_Exercise instructions_
Although the entries contain pictures, the copy should hold only their exact text.

[Excerpts from a dataset]
###

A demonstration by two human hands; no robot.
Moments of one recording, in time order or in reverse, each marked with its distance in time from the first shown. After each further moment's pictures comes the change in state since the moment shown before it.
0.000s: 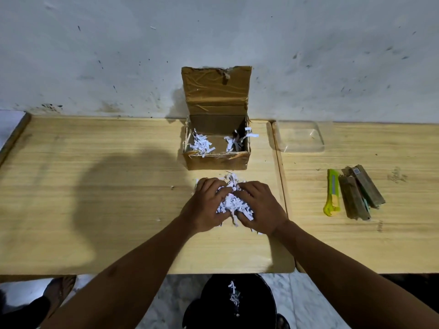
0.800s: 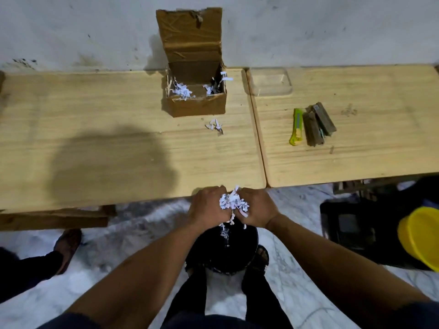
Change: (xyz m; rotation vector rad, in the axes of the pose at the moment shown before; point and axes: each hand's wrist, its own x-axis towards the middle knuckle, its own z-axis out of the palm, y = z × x) left_hand -0.114 0.145 -0.005 -0.298 -0.155 -0.370; right_hand -0.145 -0.122 -0.036 0.227 -0.093 0.274
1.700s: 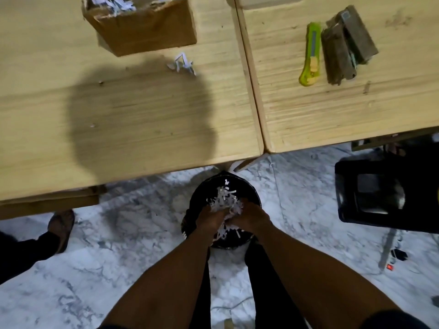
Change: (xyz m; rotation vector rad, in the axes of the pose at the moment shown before) left_hand -0.055 -0.101 0.233 -0.713 -0.383 -1.261; right_hand -0.077 0.068 0.136 0.324 -0.704 1.065
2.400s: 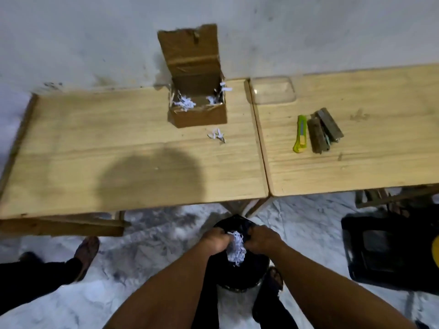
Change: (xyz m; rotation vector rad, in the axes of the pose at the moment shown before) left_hand -0.194 0.091 -0.056 0.534 0.013 0.227; right_hand -0.102 -0.053 -0.056 -0.325 0.052 -0.136
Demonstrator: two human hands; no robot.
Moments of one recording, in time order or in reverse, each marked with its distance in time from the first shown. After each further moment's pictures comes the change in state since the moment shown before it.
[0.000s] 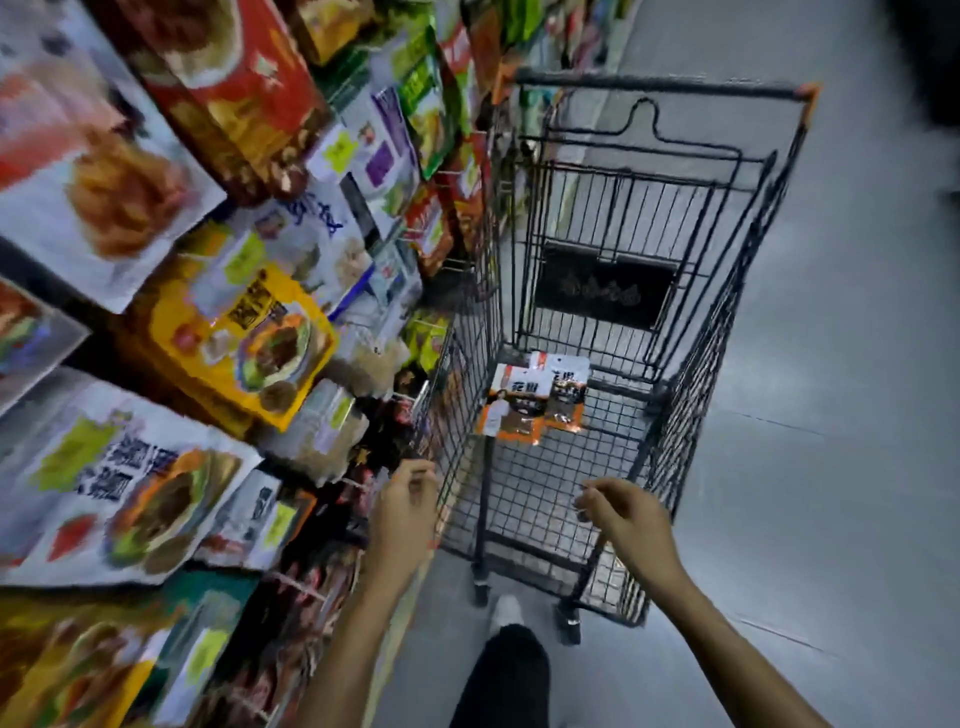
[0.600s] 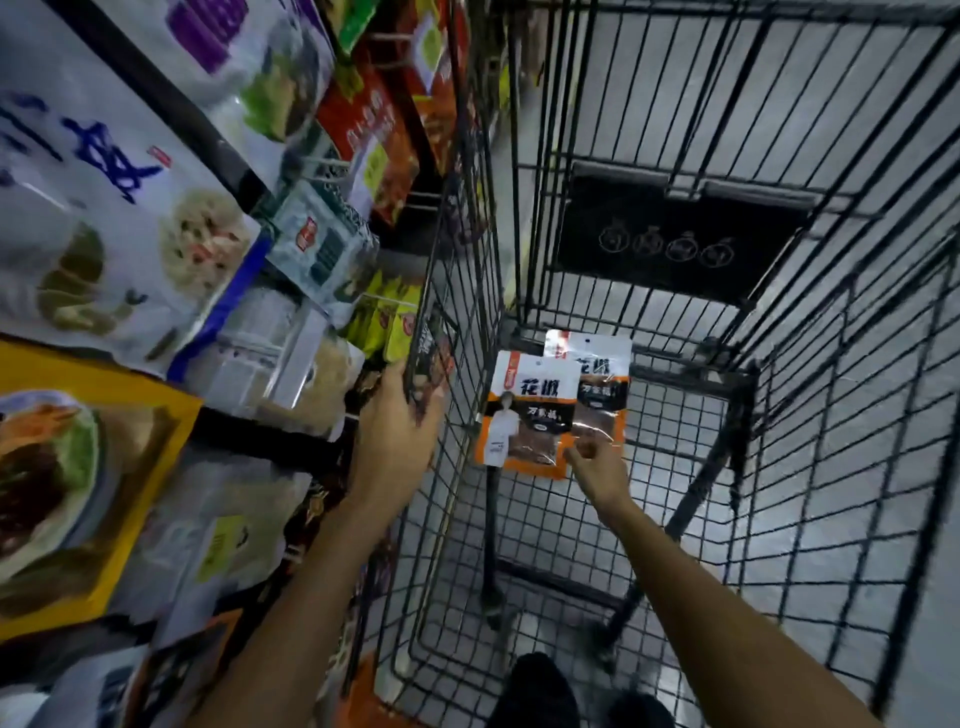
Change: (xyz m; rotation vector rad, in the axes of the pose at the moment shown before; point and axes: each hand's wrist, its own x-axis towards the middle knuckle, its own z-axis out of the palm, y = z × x) left_hand 0.266 -0.023 0.112 0.127 -0.108 0.058; right_hand 0.313 0.127 0.120 -0.018 0.035 0.357
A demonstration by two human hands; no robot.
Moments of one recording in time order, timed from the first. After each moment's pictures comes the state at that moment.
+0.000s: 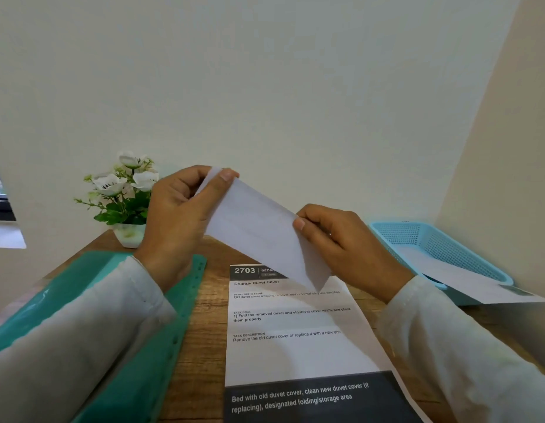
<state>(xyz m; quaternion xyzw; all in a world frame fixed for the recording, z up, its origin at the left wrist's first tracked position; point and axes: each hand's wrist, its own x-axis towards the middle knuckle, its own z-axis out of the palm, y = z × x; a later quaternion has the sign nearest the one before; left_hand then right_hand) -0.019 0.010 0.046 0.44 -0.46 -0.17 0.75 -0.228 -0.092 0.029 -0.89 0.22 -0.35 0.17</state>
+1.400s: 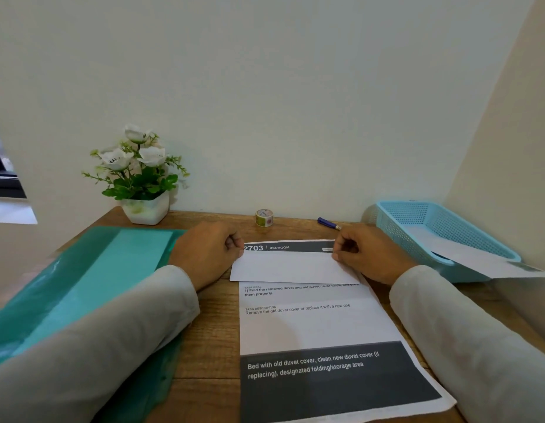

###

_Expected answer_
A demonstration by two human hands; no robot.
Moments of one recording, in time order or in reverse, each marked with its distance in time from the first shown. After each further moment's pictures comes the change in state since the moment shown before it.
0.000s: 
0.800s: 
Change: (xyz m; rotation vector rad, in the axes of the pose at the moment shown before; point and axes: each hand's wrist, its own x-axis towards the middle knuckle, its own z-axis out of the palm, y = z × x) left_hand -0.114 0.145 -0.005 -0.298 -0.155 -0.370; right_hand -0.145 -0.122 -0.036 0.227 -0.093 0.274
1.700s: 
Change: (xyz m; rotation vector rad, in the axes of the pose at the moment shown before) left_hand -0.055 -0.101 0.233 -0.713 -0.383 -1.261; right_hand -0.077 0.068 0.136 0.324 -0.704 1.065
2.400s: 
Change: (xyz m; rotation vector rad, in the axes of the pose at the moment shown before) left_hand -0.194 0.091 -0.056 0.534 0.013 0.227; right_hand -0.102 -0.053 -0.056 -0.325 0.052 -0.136
Demonstrator: two human hands; no robot.
Moments of one recording, in time order or in reverse, each marked with its distance in time from the first shown. After each further moment's pictures comes the change in state since the moment shown before it.
[0.000s] 
[0.600s] 
Change: (xyz m; rotation vector rad, in the axes of the pose at the moment shown before; point and axes: each hand's wrist, its own x-axis towards the middle knuckle, its own z-axis out of the palm, y = z × x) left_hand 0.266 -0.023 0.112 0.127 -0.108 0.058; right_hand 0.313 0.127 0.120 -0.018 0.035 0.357
A demonstration by two human hands; no robot.
Moments of one recording in time order, timed from the first. After each moment's pictures comes the state at that moment.
+0.000s: 
<state>(xyz m; quaternion xyzw; all in a world frame fixed for the recording, z up, its origin at the left wrist's first tracked position; point and axes: each hand's wrist, its own x-axis towards the middle knuckle, its own z-axis out of the palm, y = z × x; a later quaternion has the sign nearest the one before; left_hand then right_hand) -0.019 0.010 0.046 0.44 -0.46 -0.17 0.75 -0.228 -0.092 0.029 -0.89 0.22 -0.35 0.17</state>
+1.400s: 

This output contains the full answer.